TASK STATEMENT:
Output the records below in full, word for word; pictures do not belong in it.

SUPPLIED DATA:
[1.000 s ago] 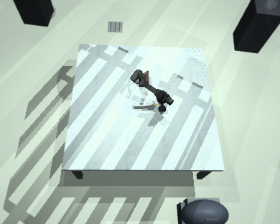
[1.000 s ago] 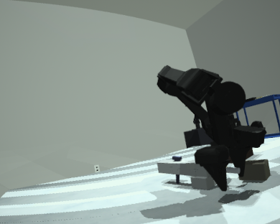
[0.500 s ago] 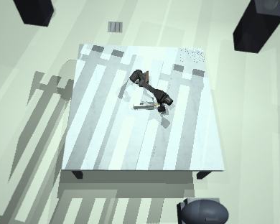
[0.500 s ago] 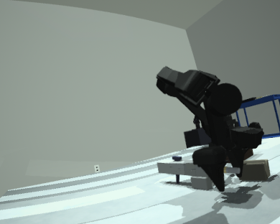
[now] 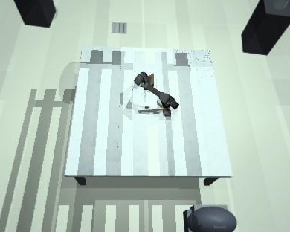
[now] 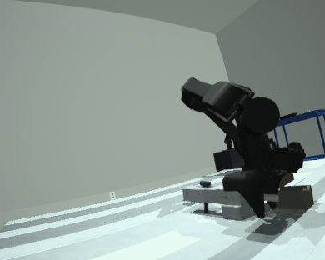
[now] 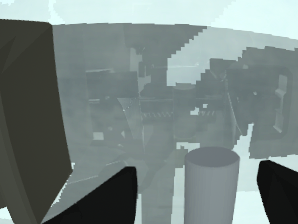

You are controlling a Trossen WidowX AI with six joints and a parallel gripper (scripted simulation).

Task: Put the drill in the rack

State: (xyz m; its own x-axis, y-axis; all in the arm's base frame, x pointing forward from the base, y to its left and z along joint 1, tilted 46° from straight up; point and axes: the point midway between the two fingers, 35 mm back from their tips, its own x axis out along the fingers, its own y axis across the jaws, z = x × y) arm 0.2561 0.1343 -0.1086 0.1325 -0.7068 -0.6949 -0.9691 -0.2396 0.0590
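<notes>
Right now the drill is 40 mm to the right of my gripper tip, 40 mm above it and 10 mm ahead of it. The rest, counted from my gripper tip: grey block (140 mm to the right, 30 mm ahead, 30 mm above); then thin dark pin (160 mm to the right, 40 mm above, 30 mm ahead).
</notes>
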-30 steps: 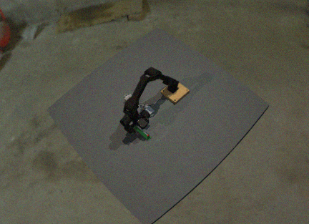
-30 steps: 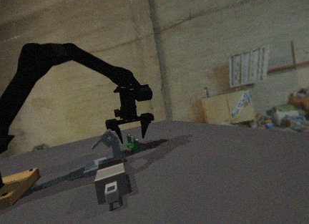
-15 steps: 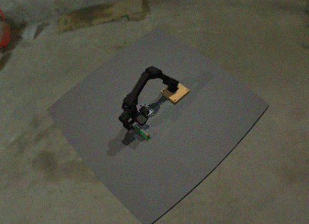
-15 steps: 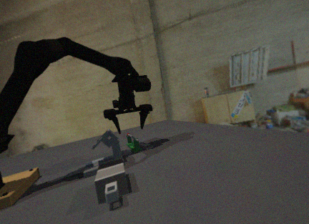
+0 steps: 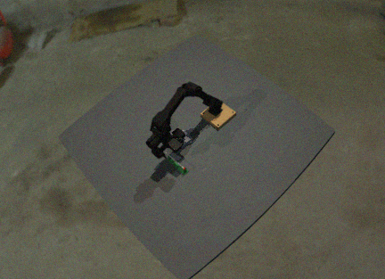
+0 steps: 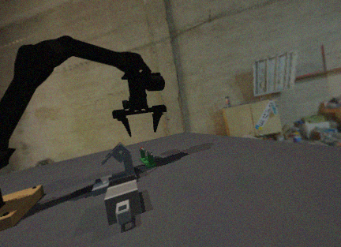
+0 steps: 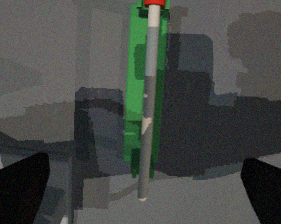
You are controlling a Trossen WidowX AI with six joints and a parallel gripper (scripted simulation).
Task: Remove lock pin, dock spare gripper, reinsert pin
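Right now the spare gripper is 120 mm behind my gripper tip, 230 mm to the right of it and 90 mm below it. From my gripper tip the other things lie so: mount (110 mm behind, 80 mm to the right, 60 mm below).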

EXERCISE ANSWER:
[1.000 s ago] 
[1.000 s ago] 
[0.500 s ago] 
[0.500 s ago] 
[now] 
[now] 
[now] 

You are controlling a Trossen WidowX AI with six joints and a parallel gripper (scripted simulation).

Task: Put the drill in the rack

State: (xyz m; its own x-axis, y-axis; all in the arm's base frame, x pointing forward from the base, y to its left and z along joint 1, tilted 46° from straight up; point and axes: the point midway between the two fingers, 35 mm back from their tips, its own x axis out along the fingers, its own y axis across the jaws, z = x × y) arm 0.2561 0.1343 -0.1086 0.1325 -0.7068 -0.6949 -0.9691 -0.2396 0.0590
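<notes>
Right now the drill is 40 mm to the right of my gripper tip, 40 mm above it and 10 mm ahead of it. The rest, counted from my gripper tip: grey block (140 mm to the right, 30 mm ahead, 30 mm above); then thin dark pin (160 mm to the right, 40 mm above, 30 mm ahead).
</notes>
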-30 steps: 
-30 steps: 
-15 steps: 
-15 steps: 
+0 steps: 
+0 steps: 
+0 steps: 
You are controlling a Trossen WidowX AI with six joints and a parallel gripper (scripted simulation).
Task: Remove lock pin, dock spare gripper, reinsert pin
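Right now the spare gripper is 120 mm behind my gripper tip, 230 mm to the right of it and 90 mm below it. From my gripper tip the other things lie so: mount (110 mm behind, 80 mm to the right, 60 mm below).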

There is no more to the answer.